# What you have to do
Output range, inclusive: from the line containing "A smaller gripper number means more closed" to the line containing "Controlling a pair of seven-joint". Restate those lines from the data below word for word and only those.

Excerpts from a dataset
++++++++++

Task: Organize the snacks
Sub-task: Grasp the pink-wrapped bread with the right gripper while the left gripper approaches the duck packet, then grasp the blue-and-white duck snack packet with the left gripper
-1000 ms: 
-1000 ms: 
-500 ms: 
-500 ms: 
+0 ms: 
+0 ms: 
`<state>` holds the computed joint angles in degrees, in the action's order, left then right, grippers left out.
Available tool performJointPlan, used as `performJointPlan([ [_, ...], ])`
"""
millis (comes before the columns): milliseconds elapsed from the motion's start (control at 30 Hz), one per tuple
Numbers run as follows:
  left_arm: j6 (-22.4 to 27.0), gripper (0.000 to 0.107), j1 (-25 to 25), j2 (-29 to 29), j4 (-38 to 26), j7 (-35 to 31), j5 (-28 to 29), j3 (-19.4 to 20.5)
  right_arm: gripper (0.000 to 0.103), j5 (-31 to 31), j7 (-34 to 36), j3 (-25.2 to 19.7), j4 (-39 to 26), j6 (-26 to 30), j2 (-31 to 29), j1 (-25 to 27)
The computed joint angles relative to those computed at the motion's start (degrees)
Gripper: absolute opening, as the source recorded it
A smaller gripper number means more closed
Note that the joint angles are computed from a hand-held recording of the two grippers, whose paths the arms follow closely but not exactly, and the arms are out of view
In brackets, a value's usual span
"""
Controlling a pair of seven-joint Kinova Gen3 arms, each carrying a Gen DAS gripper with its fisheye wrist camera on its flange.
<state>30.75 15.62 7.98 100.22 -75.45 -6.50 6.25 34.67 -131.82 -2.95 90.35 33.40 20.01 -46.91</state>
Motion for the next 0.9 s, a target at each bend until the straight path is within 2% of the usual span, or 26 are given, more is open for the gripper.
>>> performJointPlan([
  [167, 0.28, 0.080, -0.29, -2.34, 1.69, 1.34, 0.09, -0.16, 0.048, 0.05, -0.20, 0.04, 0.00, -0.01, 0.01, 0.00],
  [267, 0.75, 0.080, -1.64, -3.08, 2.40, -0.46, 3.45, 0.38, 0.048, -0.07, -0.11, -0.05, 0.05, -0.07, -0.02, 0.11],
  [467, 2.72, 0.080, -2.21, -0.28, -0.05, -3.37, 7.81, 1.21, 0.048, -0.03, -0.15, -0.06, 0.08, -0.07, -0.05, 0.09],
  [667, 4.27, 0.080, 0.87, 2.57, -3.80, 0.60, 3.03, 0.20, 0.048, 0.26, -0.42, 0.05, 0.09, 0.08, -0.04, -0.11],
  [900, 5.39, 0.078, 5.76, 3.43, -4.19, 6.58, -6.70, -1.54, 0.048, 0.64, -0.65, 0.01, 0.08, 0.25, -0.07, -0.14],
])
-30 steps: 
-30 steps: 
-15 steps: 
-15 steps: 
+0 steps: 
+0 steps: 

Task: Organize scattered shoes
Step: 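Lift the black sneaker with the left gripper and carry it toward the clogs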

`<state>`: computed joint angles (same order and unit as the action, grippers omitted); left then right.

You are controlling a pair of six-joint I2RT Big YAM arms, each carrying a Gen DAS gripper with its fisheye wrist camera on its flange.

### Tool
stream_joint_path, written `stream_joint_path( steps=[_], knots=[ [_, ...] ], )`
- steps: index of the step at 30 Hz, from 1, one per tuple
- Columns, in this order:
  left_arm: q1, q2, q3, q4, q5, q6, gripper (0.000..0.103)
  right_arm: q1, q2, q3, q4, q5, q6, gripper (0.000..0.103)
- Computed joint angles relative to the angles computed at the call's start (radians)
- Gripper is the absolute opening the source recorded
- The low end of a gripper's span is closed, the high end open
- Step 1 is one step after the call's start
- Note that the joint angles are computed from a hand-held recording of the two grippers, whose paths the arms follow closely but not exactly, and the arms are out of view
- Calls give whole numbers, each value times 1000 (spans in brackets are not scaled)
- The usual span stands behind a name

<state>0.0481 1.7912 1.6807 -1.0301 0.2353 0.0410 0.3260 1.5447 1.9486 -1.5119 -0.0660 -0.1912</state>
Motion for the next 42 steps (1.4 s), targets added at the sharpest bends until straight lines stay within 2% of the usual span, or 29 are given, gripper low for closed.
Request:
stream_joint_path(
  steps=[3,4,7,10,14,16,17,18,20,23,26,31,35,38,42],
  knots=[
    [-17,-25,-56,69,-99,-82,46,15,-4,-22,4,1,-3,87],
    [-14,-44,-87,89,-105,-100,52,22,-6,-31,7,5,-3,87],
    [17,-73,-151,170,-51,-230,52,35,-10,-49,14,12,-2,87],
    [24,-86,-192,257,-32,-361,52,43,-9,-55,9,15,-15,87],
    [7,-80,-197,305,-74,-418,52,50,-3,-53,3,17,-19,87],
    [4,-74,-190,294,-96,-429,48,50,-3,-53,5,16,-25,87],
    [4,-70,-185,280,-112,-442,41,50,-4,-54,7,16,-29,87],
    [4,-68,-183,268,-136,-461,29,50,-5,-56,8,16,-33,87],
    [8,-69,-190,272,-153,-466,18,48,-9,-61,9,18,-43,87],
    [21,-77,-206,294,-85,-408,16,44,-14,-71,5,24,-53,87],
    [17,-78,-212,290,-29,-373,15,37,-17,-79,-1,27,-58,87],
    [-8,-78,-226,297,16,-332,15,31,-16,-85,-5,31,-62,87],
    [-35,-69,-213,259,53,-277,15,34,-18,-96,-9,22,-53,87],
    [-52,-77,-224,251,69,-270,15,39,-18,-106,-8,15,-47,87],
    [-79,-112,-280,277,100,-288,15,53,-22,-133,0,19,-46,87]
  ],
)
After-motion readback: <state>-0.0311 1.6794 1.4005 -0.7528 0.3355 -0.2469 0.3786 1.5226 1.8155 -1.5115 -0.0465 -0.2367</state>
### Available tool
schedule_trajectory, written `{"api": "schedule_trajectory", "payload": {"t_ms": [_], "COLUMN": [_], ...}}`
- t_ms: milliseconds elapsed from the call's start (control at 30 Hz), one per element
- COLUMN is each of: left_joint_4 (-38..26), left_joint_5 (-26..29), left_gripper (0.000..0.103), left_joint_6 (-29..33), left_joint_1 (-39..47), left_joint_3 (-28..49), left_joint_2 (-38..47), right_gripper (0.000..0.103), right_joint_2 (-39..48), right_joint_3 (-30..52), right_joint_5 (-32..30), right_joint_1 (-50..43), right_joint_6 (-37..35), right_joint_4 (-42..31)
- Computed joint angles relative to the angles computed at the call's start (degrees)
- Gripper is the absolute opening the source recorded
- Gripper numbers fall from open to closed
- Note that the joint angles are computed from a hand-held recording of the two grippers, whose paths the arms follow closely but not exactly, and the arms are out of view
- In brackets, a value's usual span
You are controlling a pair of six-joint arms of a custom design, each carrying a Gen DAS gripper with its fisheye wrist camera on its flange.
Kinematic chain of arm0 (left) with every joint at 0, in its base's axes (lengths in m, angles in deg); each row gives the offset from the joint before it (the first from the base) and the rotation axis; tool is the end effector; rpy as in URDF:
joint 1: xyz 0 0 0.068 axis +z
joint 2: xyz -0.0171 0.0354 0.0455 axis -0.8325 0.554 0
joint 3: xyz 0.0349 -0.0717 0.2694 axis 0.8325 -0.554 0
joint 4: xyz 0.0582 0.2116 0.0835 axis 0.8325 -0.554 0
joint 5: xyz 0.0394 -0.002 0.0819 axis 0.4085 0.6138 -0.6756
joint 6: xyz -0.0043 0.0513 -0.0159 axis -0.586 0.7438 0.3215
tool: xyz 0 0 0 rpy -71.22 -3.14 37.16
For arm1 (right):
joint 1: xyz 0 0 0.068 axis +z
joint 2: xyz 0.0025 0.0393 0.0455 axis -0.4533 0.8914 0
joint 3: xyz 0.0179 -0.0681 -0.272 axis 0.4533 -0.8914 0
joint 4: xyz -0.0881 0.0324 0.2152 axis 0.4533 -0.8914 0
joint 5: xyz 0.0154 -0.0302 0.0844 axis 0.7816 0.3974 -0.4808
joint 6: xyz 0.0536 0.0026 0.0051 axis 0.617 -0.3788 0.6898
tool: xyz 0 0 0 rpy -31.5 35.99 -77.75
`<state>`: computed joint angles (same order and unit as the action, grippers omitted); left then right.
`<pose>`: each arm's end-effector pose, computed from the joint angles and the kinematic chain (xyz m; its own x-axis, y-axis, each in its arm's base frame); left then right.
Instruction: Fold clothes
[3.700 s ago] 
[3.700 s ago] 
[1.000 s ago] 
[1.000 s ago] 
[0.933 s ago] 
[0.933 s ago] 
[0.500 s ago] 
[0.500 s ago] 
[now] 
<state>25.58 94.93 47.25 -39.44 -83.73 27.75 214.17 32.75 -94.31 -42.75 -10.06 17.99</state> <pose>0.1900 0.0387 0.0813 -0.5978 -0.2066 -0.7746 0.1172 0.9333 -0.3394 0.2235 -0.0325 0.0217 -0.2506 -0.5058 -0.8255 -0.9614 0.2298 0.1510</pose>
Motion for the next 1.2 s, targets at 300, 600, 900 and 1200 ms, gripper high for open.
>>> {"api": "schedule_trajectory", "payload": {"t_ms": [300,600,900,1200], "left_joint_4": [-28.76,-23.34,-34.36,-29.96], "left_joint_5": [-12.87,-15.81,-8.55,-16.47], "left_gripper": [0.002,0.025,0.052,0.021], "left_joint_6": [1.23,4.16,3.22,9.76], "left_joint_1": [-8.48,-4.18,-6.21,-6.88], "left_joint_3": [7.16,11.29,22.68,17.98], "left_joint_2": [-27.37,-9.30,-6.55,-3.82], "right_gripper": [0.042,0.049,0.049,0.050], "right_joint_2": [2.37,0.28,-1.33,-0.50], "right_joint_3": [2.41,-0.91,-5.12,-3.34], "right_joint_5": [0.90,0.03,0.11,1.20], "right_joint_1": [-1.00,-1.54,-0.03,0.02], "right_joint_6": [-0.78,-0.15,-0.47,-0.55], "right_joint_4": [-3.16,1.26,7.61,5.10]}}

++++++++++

# Answer to this exercise
A smaller gripper number means more closed
Note that the joint angles are computed from a hand-held recording of the two grippers, whose paths the arms follow closely but not exactly, and the arms are out of view
In brackets, a value's usual span
"""
Controlling a pair of seven-joint Kinova Gen3 arms, each carrying a Gen DAS gripper with its fisheye wrist camera on its flange.

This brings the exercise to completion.